## About this exercise
Copy all entries verbatim and keep any pictures out of the copy.

..............................

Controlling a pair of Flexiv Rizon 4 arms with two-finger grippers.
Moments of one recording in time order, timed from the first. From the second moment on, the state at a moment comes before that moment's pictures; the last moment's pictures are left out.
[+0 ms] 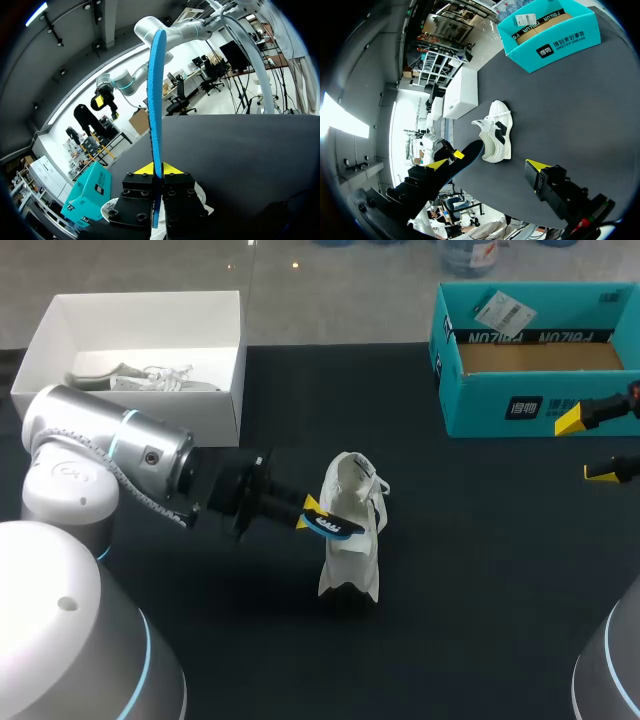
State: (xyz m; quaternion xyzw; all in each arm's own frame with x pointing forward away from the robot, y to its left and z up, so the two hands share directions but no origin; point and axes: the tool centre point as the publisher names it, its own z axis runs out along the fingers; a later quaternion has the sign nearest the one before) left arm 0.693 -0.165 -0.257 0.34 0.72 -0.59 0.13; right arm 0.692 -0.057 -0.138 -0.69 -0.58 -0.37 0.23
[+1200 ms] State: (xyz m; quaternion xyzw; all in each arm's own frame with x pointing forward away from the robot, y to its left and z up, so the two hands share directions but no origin) left arm 0.690 -0.156 -0.262 0.32 0.72 -0.60 0.11; right arm 0.692 -0.057 -0.138 -0.69 -0.58 -0.37 0.23
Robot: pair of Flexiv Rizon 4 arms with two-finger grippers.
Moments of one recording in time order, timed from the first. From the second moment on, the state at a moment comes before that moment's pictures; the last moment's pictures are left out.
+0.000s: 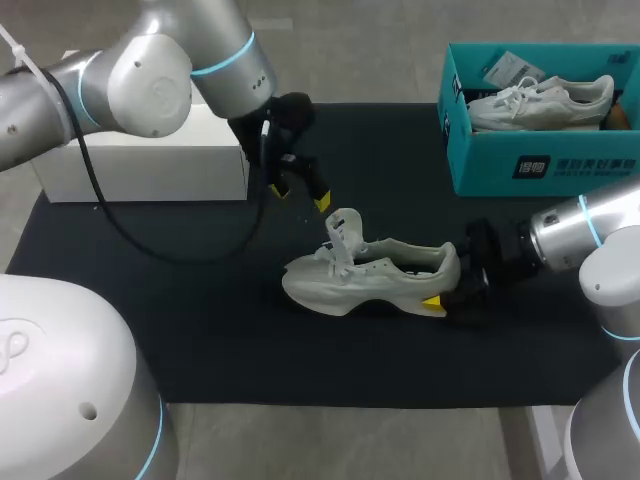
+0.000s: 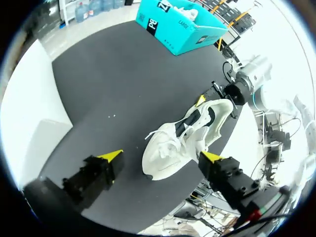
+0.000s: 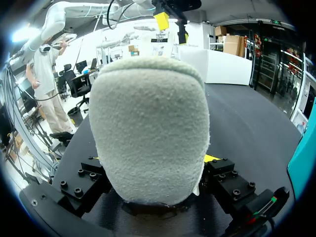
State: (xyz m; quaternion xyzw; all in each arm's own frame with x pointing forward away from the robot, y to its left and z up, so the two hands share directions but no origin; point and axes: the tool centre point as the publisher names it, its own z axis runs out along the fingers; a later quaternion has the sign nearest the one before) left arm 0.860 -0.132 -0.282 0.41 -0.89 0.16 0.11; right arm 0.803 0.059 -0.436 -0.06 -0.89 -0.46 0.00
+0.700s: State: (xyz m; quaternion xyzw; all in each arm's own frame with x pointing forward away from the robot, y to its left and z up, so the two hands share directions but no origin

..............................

## Expected answer
Controlling a pair of Flexiv Rizon 4 arms with two-finger grippers.
Moments of one recording in time order, timed from the first. From the second moment on, the state at a moment comes before that moment's pictures; the last moment's pictures are left out.
[+0 ms] 
State: (xyz m; quaternion xyzw; all in each arm's own frame with x pointing forward away from the robot, y to its left and z up, so the two hands share directions but no origin; point and axes: the tool centre point as the publisher names it, its own z axis runs out along the fingers; a later quaternion has the sign nearest the one before) left arm 0.693 -0.165 -0.257 0.34 0.72 -0.59 0.13; right arm 0.692 -0.057 -0.138 -0.69 -0.58 -0.37 0.23
[+1200 ms] State: (xyz m; quaternion xyzw; all in each arm's own frame with x pointing forward away from the robot, y to its left and z up, so the two hands share directions but no origin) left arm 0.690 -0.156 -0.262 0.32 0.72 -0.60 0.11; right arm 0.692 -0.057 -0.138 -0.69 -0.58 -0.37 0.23
Robot: pair of Flexiv Rizon 4 arms with two-finger grippers.
Moments of one recording in time order, timed from the first. From the second moment on, the state at a moment comes before that moment's pictures; the last moment's pictures are left out.
+0.000s: 
+0.000s: 
+0.000s: 
State: (xyz m; quaternion xyzw; all in each arm's own frame with x pointing forward away from the robot, y to its left and z up, so the two hands share directions but no origin; point and axes: the tool centre point as the publisher names it, its own z axis runs out along the fingers; a later quaternion has the sign nearest the one before) left arm 0.860 -0.132 -0.282 0.41 -0.89 0.16 0.11; right arm 0.803 0.059 -0.436 -0.06 -0.89 -0.46 0.00
+0.700s: State: (xyz m; quaternion xyzw; all in each arm's own frame with x pointing forward away from the robot, y to its left and z up, so the two hands share directions but no origin

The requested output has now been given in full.